▸ **ABOUT THIS EXERCISE**
Return the lines exactly as they stand, from the first of the material through the line containing "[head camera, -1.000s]".

[Opening DATA FOR PROCESSING section]

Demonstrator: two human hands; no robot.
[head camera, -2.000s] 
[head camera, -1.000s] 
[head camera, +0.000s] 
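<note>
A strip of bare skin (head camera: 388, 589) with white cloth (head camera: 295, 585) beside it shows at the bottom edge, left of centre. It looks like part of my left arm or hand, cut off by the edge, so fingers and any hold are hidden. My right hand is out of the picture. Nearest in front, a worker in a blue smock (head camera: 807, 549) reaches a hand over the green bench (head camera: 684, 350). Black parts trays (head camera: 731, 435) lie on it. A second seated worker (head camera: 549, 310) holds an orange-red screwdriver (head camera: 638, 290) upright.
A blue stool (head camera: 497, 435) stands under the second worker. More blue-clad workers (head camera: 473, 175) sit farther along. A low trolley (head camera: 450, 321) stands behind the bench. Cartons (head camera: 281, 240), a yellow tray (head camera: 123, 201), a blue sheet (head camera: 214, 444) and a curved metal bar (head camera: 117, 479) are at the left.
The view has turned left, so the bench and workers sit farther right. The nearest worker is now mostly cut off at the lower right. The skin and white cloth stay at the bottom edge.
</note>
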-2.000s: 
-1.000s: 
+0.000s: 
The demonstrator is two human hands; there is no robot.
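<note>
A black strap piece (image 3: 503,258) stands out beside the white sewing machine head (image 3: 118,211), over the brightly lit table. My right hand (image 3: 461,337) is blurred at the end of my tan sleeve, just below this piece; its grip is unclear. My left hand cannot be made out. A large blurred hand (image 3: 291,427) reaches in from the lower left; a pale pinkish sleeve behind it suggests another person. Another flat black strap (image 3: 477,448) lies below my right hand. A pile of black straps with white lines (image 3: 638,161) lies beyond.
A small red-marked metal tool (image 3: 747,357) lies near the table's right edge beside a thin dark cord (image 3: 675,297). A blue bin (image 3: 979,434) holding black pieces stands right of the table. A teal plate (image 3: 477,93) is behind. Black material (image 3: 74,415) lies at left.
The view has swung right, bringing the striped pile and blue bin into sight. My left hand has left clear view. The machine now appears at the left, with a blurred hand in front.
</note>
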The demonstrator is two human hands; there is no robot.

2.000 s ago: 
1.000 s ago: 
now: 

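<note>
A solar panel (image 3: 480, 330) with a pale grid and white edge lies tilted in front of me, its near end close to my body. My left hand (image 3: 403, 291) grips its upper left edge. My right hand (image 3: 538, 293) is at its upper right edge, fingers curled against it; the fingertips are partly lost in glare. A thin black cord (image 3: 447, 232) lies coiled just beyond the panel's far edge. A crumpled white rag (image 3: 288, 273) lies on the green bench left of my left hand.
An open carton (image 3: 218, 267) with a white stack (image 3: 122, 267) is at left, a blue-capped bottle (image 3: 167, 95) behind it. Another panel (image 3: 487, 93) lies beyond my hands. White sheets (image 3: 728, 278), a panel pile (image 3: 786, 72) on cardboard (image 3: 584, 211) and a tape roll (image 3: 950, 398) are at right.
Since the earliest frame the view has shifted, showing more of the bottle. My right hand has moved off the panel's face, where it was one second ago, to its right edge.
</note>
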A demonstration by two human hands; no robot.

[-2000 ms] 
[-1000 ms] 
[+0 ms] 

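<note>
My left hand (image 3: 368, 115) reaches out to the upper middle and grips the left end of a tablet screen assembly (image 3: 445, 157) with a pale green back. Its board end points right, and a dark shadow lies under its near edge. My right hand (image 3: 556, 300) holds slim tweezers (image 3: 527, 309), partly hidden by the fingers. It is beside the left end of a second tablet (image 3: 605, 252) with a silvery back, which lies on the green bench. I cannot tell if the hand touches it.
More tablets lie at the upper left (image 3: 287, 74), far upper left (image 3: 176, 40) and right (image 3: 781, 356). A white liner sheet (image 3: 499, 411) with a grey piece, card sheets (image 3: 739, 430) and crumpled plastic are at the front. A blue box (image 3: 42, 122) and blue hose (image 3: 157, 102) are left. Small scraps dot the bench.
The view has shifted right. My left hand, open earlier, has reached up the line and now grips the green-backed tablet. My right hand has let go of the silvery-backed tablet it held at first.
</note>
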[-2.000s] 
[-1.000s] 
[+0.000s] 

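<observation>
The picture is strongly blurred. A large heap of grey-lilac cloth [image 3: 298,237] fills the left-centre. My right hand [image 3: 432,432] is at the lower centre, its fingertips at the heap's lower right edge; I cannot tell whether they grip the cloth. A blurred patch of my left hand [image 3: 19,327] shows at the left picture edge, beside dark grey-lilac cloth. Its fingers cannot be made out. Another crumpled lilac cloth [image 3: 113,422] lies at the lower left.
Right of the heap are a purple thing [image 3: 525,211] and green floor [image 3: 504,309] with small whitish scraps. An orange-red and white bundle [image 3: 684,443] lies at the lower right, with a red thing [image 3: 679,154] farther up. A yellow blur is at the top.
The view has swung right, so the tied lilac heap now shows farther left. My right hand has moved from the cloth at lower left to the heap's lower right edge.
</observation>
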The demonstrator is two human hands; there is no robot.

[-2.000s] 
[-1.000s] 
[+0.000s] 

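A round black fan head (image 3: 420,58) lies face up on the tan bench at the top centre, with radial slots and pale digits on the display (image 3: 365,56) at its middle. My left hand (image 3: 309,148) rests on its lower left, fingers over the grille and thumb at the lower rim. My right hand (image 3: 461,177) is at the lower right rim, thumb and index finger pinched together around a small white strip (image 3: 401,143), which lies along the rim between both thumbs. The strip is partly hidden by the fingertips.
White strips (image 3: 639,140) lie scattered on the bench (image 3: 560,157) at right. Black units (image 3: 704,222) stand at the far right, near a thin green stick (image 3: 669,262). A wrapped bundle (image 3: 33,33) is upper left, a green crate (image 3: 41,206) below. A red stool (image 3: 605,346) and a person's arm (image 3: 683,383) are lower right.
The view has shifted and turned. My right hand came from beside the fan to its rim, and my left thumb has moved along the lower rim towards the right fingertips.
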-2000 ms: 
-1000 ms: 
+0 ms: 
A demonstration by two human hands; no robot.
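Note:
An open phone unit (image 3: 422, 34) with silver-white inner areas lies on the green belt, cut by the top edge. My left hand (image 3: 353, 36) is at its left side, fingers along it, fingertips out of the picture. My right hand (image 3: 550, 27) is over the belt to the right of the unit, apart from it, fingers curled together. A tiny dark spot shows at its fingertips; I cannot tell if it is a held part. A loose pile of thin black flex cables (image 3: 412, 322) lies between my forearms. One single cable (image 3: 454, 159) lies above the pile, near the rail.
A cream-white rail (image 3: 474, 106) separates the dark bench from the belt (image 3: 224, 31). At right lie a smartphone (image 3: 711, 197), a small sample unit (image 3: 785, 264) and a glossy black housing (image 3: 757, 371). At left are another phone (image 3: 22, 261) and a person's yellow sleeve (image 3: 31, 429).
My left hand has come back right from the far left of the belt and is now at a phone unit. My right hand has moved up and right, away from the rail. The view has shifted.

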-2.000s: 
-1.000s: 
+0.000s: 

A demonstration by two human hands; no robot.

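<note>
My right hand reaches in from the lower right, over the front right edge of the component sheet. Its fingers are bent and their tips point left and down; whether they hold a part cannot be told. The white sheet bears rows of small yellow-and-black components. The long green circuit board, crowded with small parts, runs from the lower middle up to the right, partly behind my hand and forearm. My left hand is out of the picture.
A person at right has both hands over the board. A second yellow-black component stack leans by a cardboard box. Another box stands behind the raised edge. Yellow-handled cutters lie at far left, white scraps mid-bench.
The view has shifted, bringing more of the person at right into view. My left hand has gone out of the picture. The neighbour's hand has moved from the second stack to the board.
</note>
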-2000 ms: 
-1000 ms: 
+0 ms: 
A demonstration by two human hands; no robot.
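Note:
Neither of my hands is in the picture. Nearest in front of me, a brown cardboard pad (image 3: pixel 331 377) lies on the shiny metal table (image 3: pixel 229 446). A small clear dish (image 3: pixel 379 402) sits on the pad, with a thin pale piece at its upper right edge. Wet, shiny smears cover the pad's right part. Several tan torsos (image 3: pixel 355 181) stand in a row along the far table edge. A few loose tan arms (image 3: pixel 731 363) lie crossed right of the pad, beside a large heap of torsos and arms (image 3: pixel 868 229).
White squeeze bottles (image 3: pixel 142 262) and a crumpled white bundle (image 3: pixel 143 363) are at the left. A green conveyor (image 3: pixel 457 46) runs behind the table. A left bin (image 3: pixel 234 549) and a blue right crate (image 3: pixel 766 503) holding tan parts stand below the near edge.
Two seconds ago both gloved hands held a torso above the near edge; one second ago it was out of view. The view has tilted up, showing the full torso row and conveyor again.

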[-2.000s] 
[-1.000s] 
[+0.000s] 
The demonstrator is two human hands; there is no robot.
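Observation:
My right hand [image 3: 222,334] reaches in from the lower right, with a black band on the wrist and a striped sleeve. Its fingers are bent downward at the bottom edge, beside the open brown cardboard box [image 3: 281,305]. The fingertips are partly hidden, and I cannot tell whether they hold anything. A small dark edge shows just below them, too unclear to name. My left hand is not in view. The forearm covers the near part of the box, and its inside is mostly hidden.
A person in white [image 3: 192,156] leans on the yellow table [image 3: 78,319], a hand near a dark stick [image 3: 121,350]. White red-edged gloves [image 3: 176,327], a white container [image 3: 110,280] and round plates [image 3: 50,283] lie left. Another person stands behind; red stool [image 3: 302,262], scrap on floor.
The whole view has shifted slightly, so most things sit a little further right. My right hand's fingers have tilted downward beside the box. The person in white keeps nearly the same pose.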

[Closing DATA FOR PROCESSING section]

▸ **YOUR RESPONSE**
Demonstrator: two human hands; no robot.
[head camera, -2.000s] 
[head camera, -1.000s] 

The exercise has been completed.